**What to produce**
Leave out the pictures, and retype the remaining data exactly.

[Extracted data entries]
*****
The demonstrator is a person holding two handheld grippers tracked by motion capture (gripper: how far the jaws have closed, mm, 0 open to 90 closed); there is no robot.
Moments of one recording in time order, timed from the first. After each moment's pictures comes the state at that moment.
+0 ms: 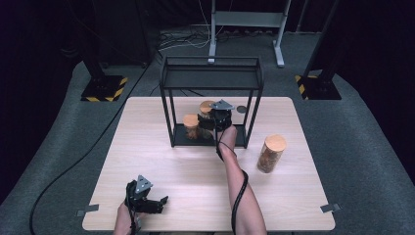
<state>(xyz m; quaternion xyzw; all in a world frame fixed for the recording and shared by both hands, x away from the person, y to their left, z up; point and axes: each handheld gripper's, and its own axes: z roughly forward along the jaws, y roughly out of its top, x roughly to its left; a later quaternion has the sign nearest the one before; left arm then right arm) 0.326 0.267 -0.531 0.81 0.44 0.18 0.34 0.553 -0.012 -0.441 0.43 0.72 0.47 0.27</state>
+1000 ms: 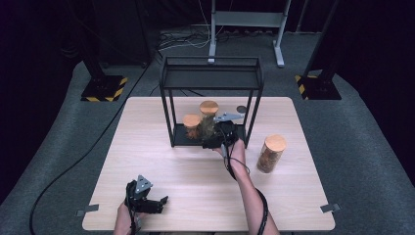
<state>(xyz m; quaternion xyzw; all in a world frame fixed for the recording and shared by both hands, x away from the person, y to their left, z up) 0.326 0.267 -0.531 0.81 0.45 0.18 0.34 0.477 -0.032 -0.421 0.41 0.78 0.45 0.15</state>
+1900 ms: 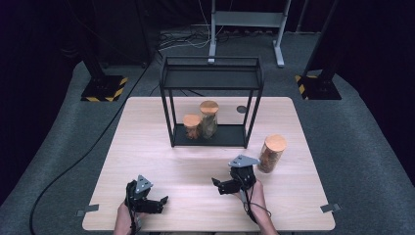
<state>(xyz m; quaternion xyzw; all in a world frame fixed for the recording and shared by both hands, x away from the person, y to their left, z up) 0.326 0.267 -0.531 0.81 0.44 0.18 0.34 0.368 -0.084 -0.480 0.38 0.81 0.43 0.14</state>
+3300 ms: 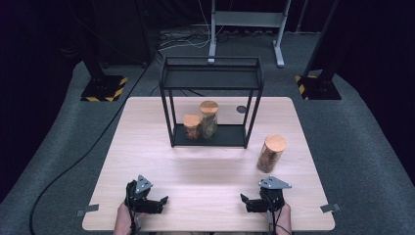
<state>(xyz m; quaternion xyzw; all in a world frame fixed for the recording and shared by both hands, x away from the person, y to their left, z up) 0.326 0.267 -0.531 0.81 0.44 0.18 0.34 0.327 -0.165 -0.525 0.44 0.78 0.40 0.18</state>
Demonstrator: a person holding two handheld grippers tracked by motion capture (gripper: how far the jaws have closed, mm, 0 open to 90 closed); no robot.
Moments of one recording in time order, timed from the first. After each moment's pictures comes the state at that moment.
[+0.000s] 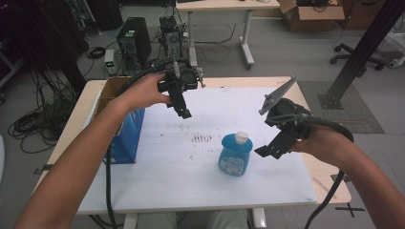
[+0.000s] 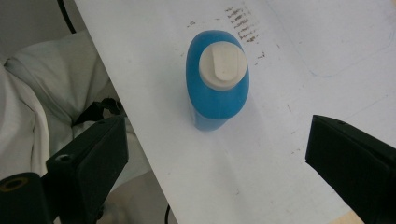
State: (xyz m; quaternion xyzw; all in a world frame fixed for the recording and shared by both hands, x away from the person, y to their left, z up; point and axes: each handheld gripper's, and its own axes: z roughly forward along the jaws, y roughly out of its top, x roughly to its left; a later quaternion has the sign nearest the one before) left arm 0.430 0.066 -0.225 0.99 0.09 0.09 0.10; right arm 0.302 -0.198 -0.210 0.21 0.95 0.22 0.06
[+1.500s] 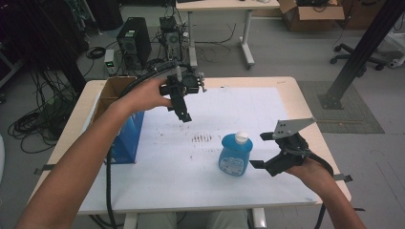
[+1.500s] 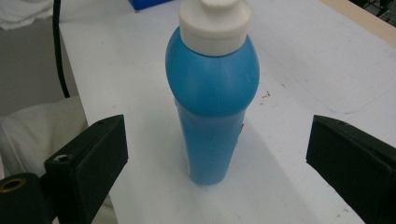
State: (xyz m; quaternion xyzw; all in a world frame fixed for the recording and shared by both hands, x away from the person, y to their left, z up) left arm 0.428 0.063 -0.235 0.99 0.09 0.08 0.08; right arm 0.295 -0.237 -0.315 0.21 0.88 0.42 0.09
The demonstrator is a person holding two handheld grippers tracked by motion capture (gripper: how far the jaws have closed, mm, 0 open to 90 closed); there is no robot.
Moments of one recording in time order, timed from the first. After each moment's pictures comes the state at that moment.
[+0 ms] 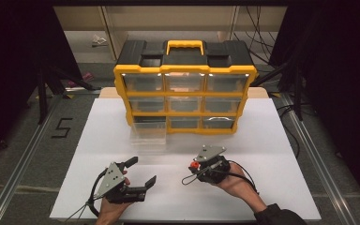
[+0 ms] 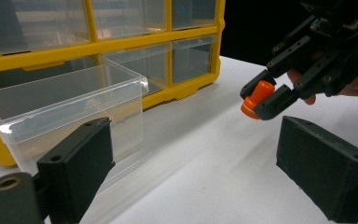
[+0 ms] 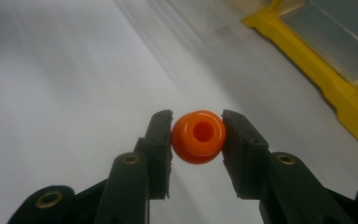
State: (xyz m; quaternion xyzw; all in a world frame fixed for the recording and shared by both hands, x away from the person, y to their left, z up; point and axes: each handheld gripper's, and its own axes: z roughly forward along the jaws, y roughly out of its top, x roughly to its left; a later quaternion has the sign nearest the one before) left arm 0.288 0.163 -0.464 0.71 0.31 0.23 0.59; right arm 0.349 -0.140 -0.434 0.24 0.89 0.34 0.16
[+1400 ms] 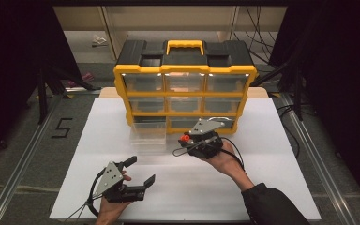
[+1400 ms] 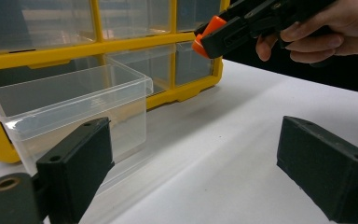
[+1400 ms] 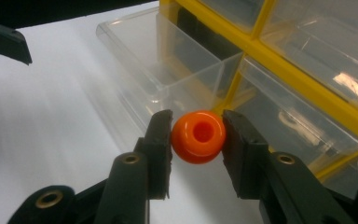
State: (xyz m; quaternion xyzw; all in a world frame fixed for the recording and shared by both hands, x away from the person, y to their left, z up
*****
**Response to the exercise**
The demonstrator is a person holding two handheld grippers tracked by motion capture (gripper: how far the jaws have closed, mm, 0 open to 90 closed); there is no robot.
Moments of one recording in time order, timed from the first. After each moment's pictures comes the state at that moment.
+0 ms: 
<state>(xyz m; quaternion xyzw; all in a world frame fixed for the recording and shared by both hands, x away from the person, y to their left, z up; point and axes: each handheld gripper's, and its own axes: z roughly forward along the jaws, y roughly out of its top, x roughly to its left; a later quaternion has the sign nearest the one before; left arm then right arm) 0.326 0.267 -0.531 0.81 0.44 0.18 0.34 0.553 -0.012 -0.441 0.43 0.72 0.47 0.27</state>
+1000 ms: 
<state>(xyz m; quaternion xyzw; all in a world frame fixed for the recording and shared by both hands, x away from the person, y to their left, z up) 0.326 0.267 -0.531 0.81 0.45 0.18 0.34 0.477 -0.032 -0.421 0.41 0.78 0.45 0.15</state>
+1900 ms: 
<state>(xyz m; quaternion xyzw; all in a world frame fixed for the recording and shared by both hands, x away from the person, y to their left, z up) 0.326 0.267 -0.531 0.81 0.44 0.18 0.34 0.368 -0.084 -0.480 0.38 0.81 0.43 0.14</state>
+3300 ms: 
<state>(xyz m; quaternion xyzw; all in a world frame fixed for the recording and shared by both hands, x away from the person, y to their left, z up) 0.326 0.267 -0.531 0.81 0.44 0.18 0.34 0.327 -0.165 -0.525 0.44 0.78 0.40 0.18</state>
Demonstrator: a person holding two handheld grippers tracked by motion capture (gripper: how far the jaws have closed, mm, 0 open to 90 closed); no robot.
Moments of one recording in time order, timed from the first. After each moment's pictures comes the state at that moment.
[+0.000s] 
[+0.000s] 
State: (xyz m; quaternion xyzw; all in a world frame fixed for the recording and shared by both hands, x away from the person, y to their left, z up; point and axes: each handheld gripper's, and its own axes: z roughly forward along the jaws, y roughly out of its top, x roughly to its left; a later quaternion has the sign nearest the one before) left arm 0.430 0.066 -0.225 0.99 0.09 0.09 0.10; right arm 0.302 -0.198 -0.210 0.21 0.95 0.22 0.06
[+1.500s] 
[+1.500s] 
State: (xyz m; quaternion xyzw; all in a world frame fixed for the recording and shared by both hands, x away from the person, y to their left, z up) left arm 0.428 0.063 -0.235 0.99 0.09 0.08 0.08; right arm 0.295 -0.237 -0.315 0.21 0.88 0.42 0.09
The demonstrator is a person holding two handheld grippers tracked by motion capture (gripper: how far the jaws have closed, mm, 0 open to 90 closed); there is no robot.
Moments of one recording in time order, timed from the first. After each moment's pictures comes the state at that moment.
[+0 ms] 
[+0 ms] 
[+0 ms] 
State: (xyz m; quaternion xyzw; all in a world frame fixed for the recording and shared by both hands, x away from the person, y to their left, z up; point and axes: each handheld gripper's, and its own axes: z roughly forward along the jaws, y roughly out of its top, x roughly to its left; a later quaternion has the sign nearest the one before) left arm 0.288 0.163 -0.464 0.71 0.31 0.23 0.59; right arm 0.349 -0.140 -0.434 0.24 0.89 0.34 0.16
[+1400 ms] 
[+1400 ms] 
[+1400 ms] 
State: (xyz m; quaternion xyzw; all in a world frame fixed for the recording and shared by both hands, x away from the person, y to their left, z up

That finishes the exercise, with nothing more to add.